Mechanisms for collective inversion-symmetry breaking in dabconium perovskite ferroelectrics

Dabconium hybrid perovskites include a number of recently-discovered ferroelectric phases with large spontaneous polarisations. The origin of ferroelectric response has been rationalised in general terms in the context of hydrogen bonding, covalency, and strain coupling. Here we use a combination of simple theory, Monte Carlo simulations, and density functional theory calculations to assess the ability of these microscopic ingredients-together with the always-present through-space dipolar coupling-to account for the emergence of polarisation in these particular systems whilst not in other hybrid perovskites. Our key result is that the combination of A-site polarity, preferred orientation along 111 directions, and ferroelastic strain coupling drives precisely the ferroelectric transition observed experimentally.
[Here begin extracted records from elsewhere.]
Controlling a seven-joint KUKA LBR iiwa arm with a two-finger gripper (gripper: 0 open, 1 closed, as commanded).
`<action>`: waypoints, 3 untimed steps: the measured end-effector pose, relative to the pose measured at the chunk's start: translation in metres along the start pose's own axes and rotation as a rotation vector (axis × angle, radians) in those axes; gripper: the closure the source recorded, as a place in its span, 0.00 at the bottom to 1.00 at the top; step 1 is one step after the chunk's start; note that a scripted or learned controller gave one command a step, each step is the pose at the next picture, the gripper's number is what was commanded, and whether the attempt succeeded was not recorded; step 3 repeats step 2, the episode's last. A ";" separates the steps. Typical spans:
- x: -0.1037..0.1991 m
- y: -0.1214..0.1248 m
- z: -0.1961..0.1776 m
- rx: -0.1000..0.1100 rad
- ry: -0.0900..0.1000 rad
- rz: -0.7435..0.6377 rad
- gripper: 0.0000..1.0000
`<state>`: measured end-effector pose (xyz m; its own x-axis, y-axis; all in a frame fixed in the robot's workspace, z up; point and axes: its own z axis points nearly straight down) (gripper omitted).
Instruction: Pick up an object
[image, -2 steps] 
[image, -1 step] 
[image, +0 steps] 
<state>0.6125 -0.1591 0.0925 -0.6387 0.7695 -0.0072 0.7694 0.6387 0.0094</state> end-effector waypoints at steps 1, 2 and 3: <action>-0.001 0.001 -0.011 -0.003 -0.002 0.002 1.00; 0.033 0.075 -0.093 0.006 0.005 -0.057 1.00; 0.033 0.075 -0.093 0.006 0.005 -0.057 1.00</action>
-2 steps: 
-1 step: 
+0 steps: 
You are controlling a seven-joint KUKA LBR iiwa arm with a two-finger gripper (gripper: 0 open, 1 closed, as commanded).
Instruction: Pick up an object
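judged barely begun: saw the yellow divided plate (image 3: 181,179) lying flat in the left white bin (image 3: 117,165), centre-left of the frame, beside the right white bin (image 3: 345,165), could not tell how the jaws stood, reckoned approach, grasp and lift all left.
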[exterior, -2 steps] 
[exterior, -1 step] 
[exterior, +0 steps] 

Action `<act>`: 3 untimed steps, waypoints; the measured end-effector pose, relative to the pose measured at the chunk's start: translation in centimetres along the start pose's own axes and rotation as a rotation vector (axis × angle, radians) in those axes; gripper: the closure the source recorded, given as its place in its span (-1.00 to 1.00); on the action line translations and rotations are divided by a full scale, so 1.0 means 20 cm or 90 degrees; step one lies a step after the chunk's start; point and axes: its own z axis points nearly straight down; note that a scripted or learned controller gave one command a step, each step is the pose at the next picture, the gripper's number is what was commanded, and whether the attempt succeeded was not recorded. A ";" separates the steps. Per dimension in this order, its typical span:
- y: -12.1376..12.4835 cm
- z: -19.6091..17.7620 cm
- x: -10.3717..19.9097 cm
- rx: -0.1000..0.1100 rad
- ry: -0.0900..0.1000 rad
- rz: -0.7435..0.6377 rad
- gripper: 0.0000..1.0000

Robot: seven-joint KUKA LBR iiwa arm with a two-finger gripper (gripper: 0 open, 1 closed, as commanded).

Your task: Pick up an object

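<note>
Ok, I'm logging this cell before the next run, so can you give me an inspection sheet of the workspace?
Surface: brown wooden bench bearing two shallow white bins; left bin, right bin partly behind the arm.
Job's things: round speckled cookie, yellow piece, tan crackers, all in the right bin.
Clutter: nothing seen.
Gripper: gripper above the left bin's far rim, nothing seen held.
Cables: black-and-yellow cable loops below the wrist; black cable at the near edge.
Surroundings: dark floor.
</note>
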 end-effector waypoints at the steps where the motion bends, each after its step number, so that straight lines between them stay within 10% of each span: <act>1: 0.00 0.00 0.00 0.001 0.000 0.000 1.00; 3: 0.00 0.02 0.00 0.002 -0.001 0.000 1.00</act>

We rationalise the absence of polarisation in many hybrid perovskites, and arrive at a set of design rules for generating FE examples beyond the dabconium family alone.

Automated summary

In this study, a combination of simple theory, Monte Carlo simulations, and density functional theory calculations was used to analyze the origin and characteristics of ferroelectric phases in Dabconium hybrid perovskites. It was found that the combination of A-site polarity, preferred orientation, and ferroelastic strain coupling are key factors driving the ferroelectric transition observed experimentally, providing design rules for generating FE examples beyond the dabconium family.